◆ **WHAT IS REQUIRED**
Among the following entries, how many lines hold the string "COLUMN"? State only the number.

═══

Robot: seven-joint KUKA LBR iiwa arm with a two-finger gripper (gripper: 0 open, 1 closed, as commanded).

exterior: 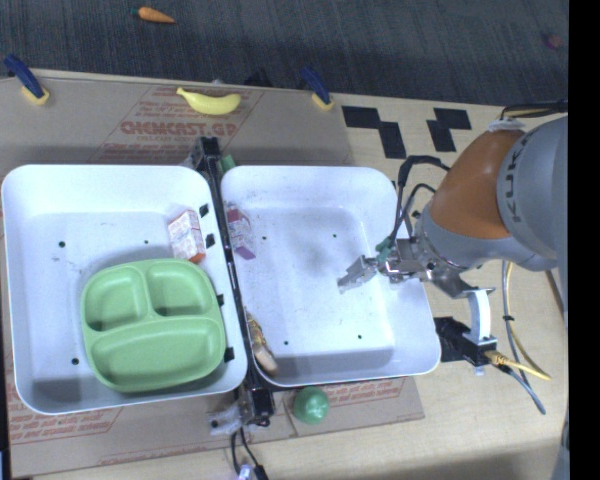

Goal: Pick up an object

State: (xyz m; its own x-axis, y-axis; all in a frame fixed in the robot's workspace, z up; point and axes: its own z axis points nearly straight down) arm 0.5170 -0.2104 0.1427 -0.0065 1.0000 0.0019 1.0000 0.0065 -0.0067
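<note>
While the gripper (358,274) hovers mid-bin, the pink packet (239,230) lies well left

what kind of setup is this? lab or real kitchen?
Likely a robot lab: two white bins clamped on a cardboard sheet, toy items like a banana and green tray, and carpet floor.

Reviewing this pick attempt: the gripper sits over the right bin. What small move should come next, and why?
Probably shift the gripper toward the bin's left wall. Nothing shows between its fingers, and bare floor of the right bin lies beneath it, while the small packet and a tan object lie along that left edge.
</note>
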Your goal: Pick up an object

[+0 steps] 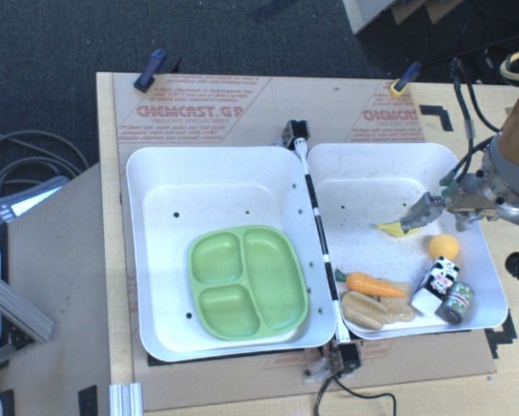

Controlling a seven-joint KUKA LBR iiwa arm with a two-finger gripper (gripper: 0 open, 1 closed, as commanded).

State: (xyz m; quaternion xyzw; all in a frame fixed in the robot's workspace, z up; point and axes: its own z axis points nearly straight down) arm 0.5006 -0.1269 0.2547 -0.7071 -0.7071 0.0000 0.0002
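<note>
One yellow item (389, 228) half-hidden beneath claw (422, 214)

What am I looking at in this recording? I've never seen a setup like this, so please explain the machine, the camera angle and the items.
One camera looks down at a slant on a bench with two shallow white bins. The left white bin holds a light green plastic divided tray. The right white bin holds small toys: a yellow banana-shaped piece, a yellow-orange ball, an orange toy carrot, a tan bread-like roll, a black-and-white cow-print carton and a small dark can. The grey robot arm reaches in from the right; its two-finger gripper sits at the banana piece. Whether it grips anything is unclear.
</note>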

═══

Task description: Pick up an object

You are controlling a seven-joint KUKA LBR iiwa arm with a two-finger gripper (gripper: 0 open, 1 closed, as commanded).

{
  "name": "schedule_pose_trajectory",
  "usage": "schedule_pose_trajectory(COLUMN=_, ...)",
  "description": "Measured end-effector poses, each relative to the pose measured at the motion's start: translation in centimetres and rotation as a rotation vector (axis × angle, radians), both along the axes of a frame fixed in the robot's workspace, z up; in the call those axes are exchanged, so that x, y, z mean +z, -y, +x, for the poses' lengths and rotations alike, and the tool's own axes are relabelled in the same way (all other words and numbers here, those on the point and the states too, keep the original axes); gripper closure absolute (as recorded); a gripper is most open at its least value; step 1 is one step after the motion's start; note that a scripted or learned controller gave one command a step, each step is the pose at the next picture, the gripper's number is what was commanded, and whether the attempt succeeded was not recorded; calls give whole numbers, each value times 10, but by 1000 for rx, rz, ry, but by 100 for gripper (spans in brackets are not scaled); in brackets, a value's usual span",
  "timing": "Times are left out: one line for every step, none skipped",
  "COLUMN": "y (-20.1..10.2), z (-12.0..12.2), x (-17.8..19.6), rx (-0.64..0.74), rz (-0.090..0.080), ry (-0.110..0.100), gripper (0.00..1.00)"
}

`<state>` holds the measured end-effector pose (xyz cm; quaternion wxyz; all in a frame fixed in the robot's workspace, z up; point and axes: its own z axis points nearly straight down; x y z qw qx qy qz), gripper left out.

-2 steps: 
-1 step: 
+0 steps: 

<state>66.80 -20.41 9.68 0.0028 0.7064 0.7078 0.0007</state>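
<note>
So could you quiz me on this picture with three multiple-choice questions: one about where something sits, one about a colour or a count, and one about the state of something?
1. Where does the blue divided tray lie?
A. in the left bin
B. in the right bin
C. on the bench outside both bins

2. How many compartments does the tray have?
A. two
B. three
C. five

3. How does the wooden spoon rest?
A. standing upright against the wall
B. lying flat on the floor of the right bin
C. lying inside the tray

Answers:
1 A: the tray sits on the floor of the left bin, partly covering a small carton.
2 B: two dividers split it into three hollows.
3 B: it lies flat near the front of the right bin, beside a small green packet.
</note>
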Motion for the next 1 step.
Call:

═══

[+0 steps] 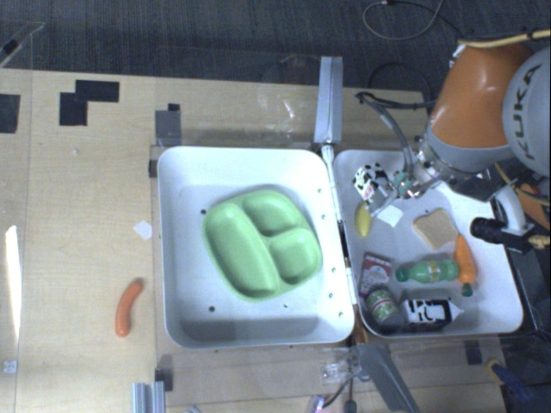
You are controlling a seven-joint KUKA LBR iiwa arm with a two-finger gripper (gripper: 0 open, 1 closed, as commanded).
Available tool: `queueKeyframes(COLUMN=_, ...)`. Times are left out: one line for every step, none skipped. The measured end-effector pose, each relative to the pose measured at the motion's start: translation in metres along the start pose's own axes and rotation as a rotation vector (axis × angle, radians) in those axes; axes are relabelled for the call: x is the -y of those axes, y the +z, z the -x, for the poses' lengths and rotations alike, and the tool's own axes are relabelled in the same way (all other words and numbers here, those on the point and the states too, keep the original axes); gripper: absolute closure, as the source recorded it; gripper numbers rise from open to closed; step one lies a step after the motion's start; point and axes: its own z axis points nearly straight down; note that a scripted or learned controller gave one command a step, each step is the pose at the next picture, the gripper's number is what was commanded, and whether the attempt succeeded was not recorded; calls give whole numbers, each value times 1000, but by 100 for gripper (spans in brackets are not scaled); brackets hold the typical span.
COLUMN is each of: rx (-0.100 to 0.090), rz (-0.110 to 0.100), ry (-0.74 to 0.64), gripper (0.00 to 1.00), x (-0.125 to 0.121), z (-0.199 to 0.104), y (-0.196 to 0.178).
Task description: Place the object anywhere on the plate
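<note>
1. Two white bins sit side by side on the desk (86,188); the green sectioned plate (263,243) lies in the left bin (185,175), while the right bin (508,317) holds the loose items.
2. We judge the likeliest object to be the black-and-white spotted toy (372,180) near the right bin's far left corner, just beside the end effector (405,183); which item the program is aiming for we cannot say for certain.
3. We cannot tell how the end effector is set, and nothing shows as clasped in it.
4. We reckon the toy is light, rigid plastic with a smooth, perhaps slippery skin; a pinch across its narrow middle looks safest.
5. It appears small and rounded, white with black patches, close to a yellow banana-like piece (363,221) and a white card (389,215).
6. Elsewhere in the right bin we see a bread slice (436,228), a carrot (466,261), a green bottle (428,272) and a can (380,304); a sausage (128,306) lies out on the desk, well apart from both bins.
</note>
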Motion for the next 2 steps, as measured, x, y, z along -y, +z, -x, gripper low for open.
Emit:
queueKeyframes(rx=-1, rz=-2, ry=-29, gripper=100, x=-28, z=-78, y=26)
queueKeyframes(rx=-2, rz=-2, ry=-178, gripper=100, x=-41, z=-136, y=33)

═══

◆ **RESULT OF THIS EXERCISE**
4